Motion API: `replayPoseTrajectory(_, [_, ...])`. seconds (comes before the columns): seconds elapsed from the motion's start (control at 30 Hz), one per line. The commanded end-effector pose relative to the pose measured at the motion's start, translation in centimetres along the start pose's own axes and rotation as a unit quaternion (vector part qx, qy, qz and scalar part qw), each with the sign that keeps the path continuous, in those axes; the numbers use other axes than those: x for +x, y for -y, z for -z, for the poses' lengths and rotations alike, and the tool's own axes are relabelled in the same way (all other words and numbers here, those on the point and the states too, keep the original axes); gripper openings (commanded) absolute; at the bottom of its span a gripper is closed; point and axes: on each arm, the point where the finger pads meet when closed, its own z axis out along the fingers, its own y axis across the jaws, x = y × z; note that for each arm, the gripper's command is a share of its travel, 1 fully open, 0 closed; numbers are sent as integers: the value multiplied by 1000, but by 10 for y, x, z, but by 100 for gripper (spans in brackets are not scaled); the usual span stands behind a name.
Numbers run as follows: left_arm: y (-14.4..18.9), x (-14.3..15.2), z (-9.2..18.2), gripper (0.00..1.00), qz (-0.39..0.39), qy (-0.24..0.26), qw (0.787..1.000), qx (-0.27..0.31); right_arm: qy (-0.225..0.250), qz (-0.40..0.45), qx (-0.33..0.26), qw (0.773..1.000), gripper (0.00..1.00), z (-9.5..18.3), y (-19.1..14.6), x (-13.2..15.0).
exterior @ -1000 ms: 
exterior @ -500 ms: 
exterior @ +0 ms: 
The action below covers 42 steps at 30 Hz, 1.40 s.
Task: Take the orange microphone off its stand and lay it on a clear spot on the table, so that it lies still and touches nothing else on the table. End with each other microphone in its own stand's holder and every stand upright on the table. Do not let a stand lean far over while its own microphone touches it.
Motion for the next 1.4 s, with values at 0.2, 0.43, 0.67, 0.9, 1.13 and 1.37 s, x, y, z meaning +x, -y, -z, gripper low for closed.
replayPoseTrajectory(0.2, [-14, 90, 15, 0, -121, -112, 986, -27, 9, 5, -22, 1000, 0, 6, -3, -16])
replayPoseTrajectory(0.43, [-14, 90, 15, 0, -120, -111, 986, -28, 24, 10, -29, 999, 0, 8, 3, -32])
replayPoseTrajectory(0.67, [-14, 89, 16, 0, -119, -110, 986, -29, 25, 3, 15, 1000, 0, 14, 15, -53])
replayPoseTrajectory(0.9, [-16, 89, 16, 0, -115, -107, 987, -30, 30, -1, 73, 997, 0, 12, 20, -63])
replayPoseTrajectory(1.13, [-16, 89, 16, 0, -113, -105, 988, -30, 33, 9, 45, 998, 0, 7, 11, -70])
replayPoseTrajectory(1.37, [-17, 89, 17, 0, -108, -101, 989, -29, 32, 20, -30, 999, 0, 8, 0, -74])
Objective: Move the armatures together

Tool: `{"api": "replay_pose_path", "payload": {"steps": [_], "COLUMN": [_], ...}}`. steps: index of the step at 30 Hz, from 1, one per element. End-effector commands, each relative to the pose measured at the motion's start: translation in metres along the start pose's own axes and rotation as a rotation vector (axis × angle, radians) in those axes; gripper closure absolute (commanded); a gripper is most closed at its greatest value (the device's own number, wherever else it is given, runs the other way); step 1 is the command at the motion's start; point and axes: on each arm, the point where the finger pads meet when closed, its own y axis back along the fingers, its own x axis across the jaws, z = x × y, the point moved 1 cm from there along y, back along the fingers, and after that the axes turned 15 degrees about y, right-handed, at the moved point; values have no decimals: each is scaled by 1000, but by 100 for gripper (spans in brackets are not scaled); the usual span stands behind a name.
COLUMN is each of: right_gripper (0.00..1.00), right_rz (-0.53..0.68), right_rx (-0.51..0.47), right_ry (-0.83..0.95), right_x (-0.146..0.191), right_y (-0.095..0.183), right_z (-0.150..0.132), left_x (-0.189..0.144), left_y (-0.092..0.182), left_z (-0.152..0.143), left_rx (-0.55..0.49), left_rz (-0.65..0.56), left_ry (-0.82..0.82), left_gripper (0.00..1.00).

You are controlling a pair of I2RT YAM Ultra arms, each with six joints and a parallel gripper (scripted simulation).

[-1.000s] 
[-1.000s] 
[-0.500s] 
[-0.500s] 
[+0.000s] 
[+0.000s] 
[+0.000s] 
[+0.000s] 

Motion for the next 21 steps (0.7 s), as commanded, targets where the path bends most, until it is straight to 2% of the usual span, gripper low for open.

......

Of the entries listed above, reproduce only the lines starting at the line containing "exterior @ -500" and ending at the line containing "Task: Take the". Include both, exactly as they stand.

▶ _Result of the task_
exterior @ -500 ms: 
exterior @ +0 ms: 
The action below covers 42 steps at 30 Hz, 1.40 s.
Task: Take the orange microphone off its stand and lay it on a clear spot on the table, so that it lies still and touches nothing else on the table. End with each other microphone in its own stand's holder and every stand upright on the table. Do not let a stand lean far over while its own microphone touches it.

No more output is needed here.